Cops Taser black community liaison in identity mix-up

LONDON -- Police in the English city of Bristol have been caught on video firing a Taser at a man who helped establish an outreach group to try and ease relations with the black community, mistaking him for a criminal suspect, according to Sky News.

Judah Adunbi, 63, is seen being approached by officers near his home in the video shot by a neighbor on Saturday. They are heard asking him to identify himself, which he declines to do, stating: “I’m not telling you my name. I’ve done no wrong.”

He continues to walk to the front gate of his property with the officers trying to stop him, when one of the officers is heard shouting “Taser” as they fire the weapon at him.

A neighbor in Abundi’s Easton neighborhood of Bristol, in western England, can be heard shouting at the police as he records the encounter on his cell phone: “He’s one of our neighbours. He’s a lovely guy, leave him alone.” 

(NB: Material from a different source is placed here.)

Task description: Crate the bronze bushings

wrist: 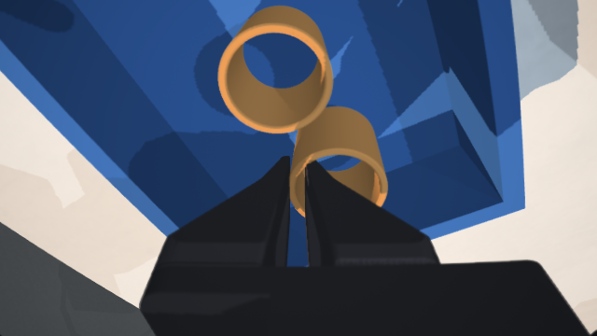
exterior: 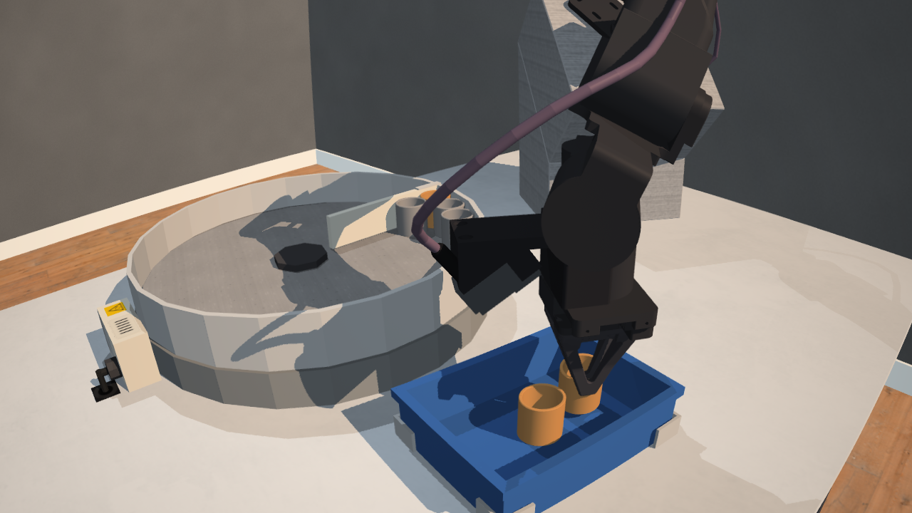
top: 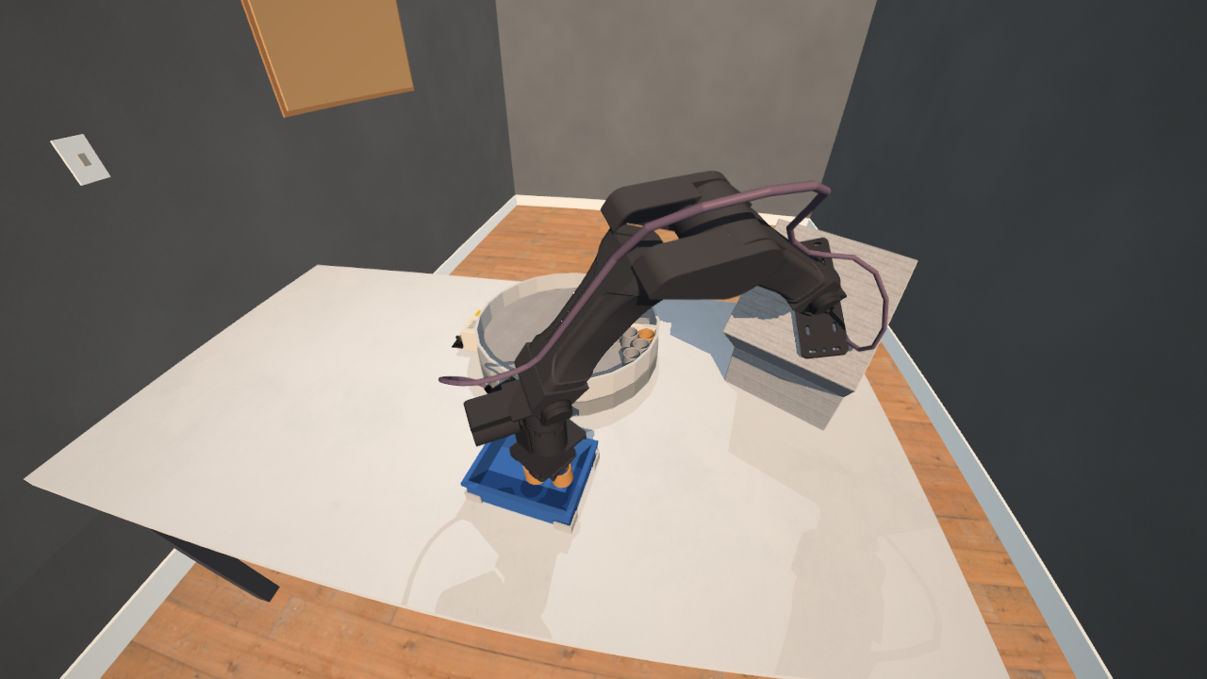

Cell phone video shot by a neighbor in Bristol, England, shows a police officer firing a Taser at Judah Adunbi, Jan. 14, 2017. Sky News

After the Taser is fired and Adunbi is on the ground, the neighbor continues arguing with the police, who say Adunbi was resisting.

“He was not resisting, he was just trying to get to his house, and you stopped him,” the man says.

Chief Superintendent Jon Reilly, of Avon and Somerset Police, said the department had, “voluntarily referred a complaint about this incident to the Independent Police Complaints Commission (IPCC).

“Although we don’t have to refer an incident in which a Taser has been discharged to the IPCC, we want to be as open and transparent as possible,2 Reilly said, according to CBS News partner network Sky News.

Adunbi, one of the founding members of a so called Independent Advisory Group set up by the police to improve community relations, said he was “humiliated” by the encounter and feared for his life after the Taser made him fall to the ground.

“I felt that was it. Because of the way I fell back. The way I fell backward on the back of my head. I was just paralysed. I thought that was it,” Mr Adunbi said.

“I thought they were taking my life.”

Reilly said he had met with Adunbi after the incident and had a “constructive conversation.”

“We’re aware of concerns within the local community and we take these concerns very seriously. We would like to answer their questions, but we need to be mindful that an investigation is ongoing which makes that difficult,” he told Sky News. “However, I would like to reassure them that the incident was captured on the officers’ body worn video cameras.”